$$(a-b)^3(a+b)^2 = c^2+2(a-b)+1$$
So it is evident that a solution to the equation $(a, b, c) = (0, 1, 0)$. The expression $c^2+1$ never divides $4$. Now let's assume that $c^2+1$ is even, then we can write it in the form $2k$ where $k$ is odd. Rewrite the equation as $$ ((a-b)(a+b))^2 = \frac{c^2+1}{a-b}+2$$ Now if $a-b$ is even then we get a contradiction as the LHS would be even but the RHS would be odd. and if $a-b$ is odd, then LHS would be odd but the RHS would be even another contradiction. Therefore $c^2+1$ is odd and $a-b$ is odd. In fact some further analysis in $mod$ $4$ would yield that $a-b$ is of the form $4k-1$.
That is how far I got and right now I am stuck. Any ideas?

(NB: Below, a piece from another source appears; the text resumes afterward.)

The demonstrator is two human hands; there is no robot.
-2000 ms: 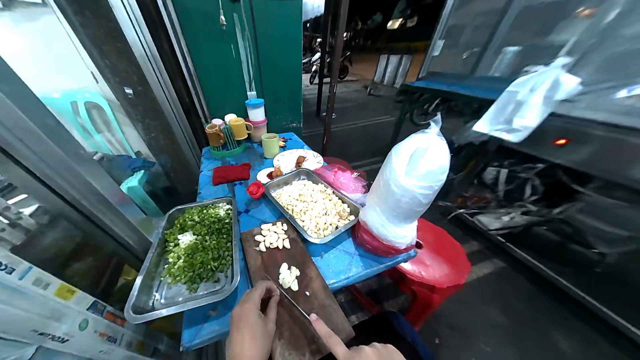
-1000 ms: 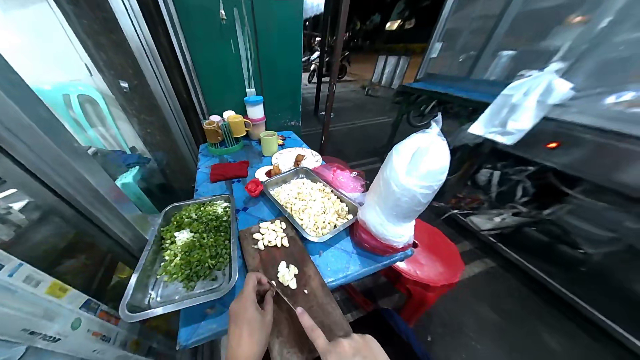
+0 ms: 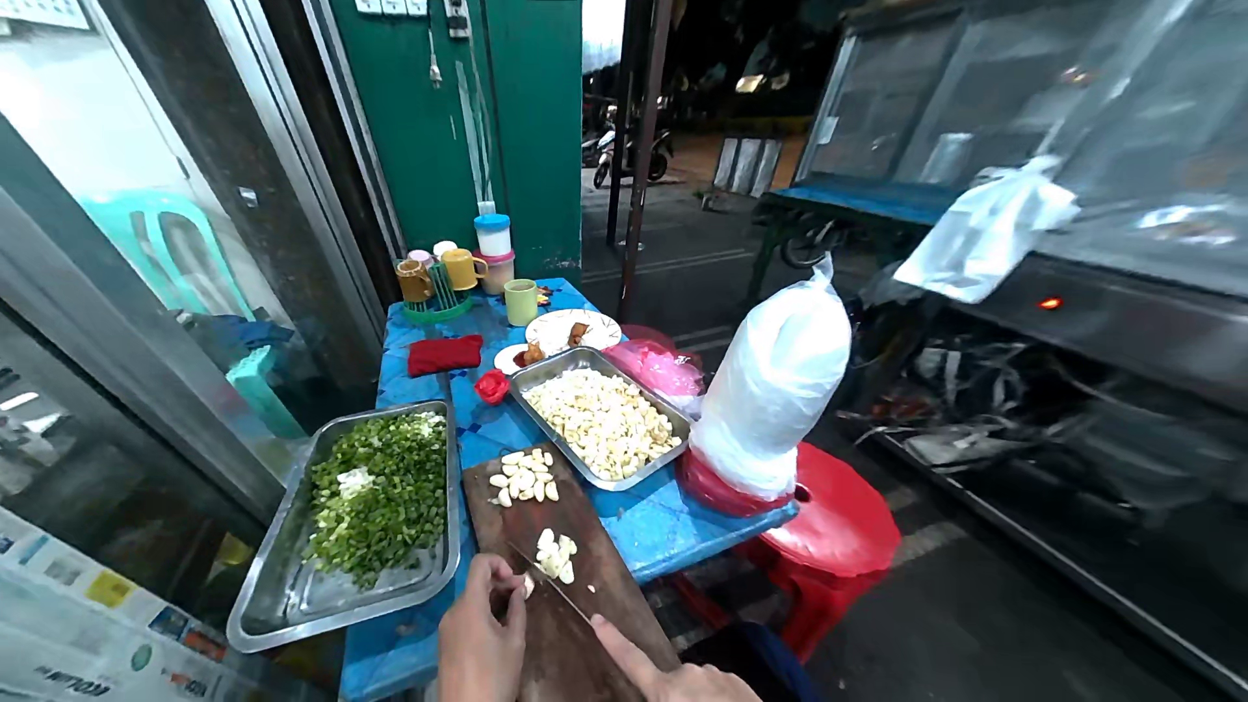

If $p\mid a-b$ then $c^2\equiv -1\pmod p$, so $p=2$ or $p\equiv 1\pmod 4$. You already ruled out $p=2$, hence $a-b$ is $\pm$ a (possibly empty) product of primes $\equiv 1\pmod 4$. In case of $+$ sign, this give $a-b\equiv 1\pmod4$ overall, whereas you already know $a-b\equiv -1\pmod 4$. It follows that $a-b$ is negative. Let $d=b-a>0$. Then $$1\le c^2+1=d(2-d^2(a+b)^2)$$ implies $$ d^2(a+b)^2\le 2.$$ As $a+b=0$ is impossible when $a-b$ is odd, we conclude $d=1$ and $a+b=\pm1$, so either $a=0$, $b=1$, and then $c=0$ as already found; or $a=-1$, $b=0$, and again $c=0$.